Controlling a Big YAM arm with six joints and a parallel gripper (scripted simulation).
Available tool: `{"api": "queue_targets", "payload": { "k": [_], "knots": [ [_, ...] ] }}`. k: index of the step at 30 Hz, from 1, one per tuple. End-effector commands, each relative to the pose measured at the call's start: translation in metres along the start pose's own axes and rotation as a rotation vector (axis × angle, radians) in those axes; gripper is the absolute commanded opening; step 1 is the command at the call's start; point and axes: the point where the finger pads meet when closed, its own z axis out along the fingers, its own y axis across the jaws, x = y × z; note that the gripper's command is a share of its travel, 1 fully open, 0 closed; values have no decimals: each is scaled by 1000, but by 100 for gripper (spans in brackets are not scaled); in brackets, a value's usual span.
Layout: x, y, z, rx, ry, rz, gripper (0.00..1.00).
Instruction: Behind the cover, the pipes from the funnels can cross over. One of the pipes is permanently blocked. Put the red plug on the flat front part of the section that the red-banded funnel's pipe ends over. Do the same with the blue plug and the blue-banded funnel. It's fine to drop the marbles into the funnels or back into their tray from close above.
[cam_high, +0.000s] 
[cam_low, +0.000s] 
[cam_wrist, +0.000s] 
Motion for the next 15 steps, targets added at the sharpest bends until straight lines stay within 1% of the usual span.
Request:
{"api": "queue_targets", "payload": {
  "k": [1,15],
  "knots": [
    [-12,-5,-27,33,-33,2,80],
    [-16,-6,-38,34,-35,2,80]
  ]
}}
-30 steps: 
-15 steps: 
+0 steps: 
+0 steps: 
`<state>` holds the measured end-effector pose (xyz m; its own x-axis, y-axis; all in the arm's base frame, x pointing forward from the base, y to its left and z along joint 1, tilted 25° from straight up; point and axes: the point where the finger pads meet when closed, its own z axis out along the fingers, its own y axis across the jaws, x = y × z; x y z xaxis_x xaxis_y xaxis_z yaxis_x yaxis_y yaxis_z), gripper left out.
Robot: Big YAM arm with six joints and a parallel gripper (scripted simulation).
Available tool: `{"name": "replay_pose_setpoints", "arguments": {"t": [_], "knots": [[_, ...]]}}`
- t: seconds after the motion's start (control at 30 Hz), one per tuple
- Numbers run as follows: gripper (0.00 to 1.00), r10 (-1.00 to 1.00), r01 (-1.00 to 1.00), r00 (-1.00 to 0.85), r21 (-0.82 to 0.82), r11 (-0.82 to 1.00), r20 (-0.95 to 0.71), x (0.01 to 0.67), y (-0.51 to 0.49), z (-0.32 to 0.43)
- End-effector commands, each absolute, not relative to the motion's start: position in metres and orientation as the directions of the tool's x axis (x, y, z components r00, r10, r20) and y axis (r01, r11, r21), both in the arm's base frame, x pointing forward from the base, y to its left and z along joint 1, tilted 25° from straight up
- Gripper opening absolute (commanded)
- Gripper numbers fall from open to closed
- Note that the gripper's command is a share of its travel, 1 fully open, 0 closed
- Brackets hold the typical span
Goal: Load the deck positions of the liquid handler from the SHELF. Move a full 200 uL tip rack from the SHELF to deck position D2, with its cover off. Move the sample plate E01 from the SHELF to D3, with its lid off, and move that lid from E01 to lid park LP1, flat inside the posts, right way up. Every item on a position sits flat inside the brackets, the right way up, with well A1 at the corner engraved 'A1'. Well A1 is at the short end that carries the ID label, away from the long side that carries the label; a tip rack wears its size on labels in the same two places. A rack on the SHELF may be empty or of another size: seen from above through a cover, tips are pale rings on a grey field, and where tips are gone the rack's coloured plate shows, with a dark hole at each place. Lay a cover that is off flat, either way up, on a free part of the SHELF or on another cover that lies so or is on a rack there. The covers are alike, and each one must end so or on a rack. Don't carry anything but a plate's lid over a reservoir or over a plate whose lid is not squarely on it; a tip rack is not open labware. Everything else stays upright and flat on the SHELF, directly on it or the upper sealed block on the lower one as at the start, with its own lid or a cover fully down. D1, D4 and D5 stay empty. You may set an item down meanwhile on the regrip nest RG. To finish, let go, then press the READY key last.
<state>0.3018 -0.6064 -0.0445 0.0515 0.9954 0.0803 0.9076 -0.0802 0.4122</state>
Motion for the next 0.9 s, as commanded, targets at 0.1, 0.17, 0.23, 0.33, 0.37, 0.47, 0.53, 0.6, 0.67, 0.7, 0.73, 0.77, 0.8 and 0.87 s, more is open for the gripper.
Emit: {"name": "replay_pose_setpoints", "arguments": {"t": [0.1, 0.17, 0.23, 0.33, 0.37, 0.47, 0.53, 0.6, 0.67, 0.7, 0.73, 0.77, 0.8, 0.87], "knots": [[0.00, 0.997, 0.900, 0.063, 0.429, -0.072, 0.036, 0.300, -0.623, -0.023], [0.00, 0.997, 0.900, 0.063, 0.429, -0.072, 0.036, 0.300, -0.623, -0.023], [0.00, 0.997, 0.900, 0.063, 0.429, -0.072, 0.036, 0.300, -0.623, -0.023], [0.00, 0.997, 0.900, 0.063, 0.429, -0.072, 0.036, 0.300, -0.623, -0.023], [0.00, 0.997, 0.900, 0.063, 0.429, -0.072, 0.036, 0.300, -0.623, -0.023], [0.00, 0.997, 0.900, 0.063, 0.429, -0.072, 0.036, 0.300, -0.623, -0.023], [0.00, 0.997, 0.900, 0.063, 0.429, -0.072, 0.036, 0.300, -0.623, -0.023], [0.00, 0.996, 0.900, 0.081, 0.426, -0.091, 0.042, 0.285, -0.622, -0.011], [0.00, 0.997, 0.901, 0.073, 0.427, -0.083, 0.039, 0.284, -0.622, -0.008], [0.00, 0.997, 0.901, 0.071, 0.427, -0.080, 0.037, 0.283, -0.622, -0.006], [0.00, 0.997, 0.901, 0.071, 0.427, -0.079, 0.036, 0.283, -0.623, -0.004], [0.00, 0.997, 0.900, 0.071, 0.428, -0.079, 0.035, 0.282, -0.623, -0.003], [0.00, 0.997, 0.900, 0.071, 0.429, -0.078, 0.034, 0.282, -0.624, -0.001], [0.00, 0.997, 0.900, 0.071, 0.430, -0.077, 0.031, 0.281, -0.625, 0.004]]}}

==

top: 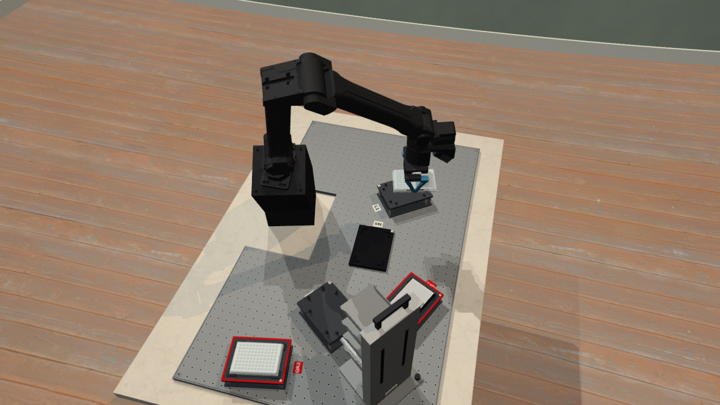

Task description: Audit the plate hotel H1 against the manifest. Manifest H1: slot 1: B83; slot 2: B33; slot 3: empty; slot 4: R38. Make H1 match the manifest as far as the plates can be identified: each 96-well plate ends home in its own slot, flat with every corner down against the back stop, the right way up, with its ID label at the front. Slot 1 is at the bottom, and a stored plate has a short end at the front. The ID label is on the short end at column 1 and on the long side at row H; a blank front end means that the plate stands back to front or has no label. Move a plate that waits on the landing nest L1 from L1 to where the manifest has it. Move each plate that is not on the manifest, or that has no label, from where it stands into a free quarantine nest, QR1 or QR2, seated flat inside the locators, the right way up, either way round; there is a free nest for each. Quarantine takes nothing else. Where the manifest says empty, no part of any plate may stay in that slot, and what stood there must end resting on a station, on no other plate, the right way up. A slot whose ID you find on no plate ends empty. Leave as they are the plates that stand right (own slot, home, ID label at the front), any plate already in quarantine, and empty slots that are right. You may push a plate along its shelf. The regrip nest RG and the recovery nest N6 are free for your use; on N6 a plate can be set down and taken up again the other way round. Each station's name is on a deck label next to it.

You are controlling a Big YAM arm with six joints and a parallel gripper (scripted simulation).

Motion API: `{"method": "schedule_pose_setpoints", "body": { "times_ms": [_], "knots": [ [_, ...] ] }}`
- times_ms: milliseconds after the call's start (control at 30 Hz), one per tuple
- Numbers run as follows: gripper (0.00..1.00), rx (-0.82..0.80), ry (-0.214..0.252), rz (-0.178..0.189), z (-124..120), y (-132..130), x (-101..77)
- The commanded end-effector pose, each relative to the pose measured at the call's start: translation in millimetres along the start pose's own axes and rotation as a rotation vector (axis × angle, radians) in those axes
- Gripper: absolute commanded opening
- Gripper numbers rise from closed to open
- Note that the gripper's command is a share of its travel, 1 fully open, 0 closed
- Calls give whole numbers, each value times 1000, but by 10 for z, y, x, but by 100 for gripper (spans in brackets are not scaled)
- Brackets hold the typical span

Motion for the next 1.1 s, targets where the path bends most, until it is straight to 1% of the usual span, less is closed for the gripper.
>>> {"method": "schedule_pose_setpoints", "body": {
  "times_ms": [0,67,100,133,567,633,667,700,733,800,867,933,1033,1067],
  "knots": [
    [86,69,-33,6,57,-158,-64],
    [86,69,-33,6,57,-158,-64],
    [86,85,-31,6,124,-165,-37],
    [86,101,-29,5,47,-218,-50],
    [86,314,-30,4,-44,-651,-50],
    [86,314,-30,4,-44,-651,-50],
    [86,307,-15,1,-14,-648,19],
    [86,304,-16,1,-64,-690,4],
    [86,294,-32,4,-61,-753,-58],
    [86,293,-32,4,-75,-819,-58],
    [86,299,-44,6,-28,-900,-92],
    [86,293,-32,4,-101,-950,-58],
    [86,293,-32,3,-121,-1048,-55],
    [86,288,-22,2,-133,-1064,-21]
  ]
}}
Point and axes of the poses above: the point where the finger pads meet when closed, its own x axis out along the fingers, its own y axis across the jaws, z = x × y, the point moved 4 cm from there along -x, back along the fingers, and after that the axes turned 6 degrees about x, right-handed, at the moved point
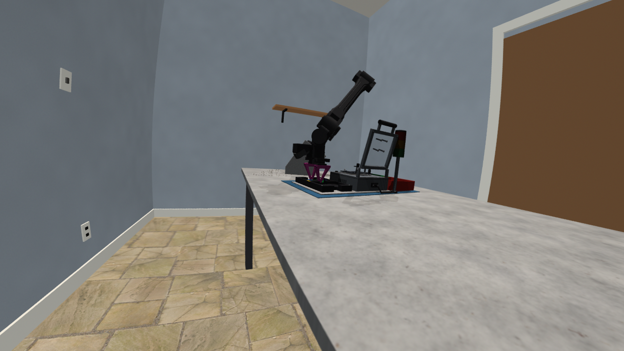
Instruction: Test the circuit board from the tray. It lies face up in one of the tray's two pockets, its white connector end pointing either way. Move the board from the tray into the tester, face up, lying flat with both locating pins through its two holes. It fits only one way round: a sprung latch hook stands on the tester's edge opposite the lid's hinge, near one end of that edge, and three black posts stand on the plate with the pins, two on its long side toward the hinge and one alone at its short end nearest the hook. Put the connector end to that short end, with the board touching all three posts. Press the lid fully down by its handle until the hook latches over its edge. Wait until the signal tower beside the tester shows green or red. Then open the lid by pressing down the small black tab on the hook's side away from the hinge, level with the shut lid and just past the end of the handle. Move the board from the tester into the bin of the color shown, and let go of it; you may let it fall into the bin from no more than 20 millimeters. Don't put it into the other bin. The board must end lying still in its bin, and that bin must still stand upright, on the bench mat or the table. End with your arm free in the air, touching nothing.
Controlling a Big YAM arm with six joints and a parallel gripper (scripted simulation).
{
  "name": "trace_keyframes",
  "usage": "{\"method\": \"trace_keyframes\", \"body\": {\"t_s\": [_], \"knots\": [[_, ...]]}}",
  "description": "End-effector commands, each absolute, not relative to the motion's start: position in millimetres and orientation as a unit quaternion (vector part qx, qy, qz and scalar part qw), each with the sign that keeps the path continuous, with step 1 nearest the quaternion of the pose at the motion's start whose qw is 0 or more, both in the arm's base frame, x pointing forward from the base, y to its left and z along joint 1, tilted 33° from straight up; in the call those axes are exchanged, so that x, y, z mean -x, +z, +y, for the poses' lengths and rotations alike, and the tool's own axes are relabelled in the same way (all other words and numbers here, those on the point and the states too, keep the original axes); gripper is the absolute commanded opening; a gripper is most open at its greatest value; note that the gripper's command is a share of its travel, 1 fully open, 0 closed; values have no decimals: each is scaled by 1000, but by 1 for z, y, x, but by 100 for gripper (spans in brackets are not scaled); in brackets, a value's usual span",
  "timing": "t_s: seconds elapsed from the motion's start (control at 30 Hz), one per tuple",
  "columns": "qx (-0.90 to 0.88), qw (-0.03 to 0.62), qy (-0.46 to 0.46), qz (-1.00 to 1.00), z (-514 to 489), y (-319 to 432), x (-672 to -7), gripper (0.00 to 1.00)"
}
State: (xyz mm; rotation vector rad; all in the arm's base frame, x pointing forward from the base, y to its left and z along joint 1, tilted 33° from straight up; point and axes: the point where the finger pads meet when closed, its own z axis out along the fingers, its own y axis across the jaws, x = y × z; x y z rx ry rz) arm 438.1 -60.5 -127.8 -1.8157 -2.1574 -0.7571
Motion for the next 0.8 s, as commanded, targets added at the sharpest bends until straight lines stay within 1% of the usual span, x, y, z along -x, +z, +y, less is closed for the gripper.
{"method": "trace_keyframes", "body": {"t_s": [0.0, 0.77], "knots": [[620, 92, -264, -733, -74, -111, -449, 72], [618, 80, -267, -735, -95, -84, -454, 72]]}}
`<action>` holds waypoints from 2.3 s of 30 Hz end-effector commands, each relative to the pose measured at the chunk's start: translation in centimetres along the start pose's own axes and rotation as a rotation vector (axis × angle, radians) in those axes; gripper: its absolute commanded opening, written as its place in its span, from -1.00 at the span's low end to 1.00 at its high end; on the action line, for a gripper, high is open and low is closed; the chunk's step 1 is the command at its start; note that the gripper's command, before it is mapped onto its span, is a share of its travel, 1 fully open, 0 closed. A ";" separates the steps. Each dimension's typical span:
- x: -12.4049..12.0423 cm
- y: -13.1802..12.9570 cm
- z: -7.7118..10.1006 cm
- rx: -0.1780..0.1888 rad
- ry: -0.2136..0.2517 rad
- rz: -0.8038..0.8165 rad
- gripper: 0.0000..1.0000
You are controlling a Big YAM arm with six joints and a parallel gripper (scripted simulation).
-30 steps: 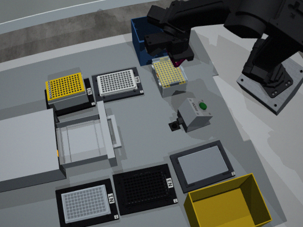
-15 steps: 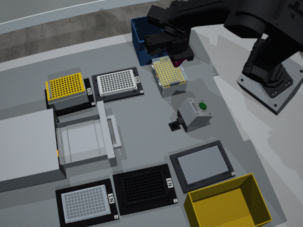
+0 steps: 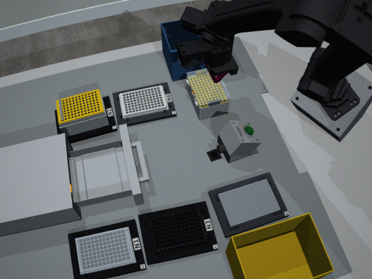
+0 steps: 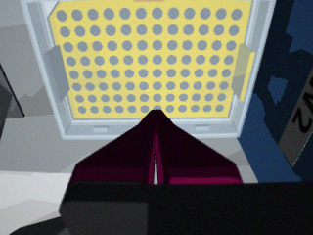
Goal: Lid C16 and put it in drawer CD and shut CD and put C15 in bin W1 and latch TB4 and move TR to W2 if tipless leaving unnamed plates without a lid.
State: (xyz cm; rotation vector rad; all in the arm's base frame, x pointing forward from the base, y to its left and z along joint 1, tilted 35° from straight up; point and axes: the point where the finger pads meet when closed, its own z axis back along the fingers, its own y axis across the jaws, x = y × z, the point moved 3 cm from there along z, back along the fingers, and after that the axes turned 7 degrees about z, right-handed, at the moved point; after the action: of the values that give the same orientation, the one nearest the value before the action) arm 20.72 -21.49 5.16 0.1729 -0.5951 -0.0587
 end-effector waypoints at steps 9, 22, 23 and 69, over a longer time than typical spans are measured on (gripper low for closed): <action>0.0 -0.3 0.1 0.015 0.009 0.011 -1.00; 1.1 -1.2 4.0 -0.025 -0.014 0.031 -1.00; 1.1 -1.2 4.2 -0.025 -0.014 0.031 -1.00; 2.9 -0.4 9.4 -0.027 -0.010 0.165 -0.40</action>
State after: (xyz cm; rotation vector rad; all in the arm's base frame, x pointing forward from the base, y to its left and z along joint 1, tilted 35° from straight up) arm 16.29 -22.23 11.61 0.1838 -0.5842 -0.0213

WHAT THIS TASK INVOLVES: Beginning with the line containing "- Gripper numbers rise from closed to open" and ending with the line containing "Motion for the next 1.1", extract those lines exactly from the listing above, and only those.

ANSWER SPACE:
- Gripper numbers rise from closed to open
- Note that the gripper's command is a share of its travel, 1 fully open, 0 closed
- Calls give whole numbers, each value times 1000, but by 10 for z, y, x, but by 100 for gripper (spans in brackets are not scaled)
- Brackets hold the typical span

Motion for the next 1.1 s, targets where the path bends most, until it is straight to 1% of the usual span, less is closed for the gripper.

Nothing else belongs to this exercise.